- Assignment: List every line in this data where the string "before" occurs.

- Input data:
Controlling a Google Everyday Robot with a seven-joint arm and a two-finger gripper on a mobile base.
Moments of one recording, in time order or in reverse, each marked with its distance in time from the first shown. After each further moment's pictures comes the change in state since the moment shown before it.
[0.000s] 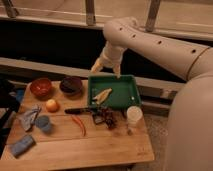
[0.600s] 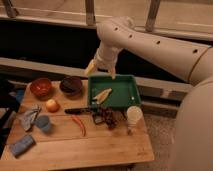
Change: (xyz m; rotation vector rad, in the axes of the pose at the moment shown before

- Answer to the exercise:
Moments of one recording, in time order or in reverse, each marked with its distance in time from the first shown. After each further moment's pictures comes the change in state since the moment shown before it.
Change: (xyz m; rotation vector rad, in the axes of the pose at the moment shown before

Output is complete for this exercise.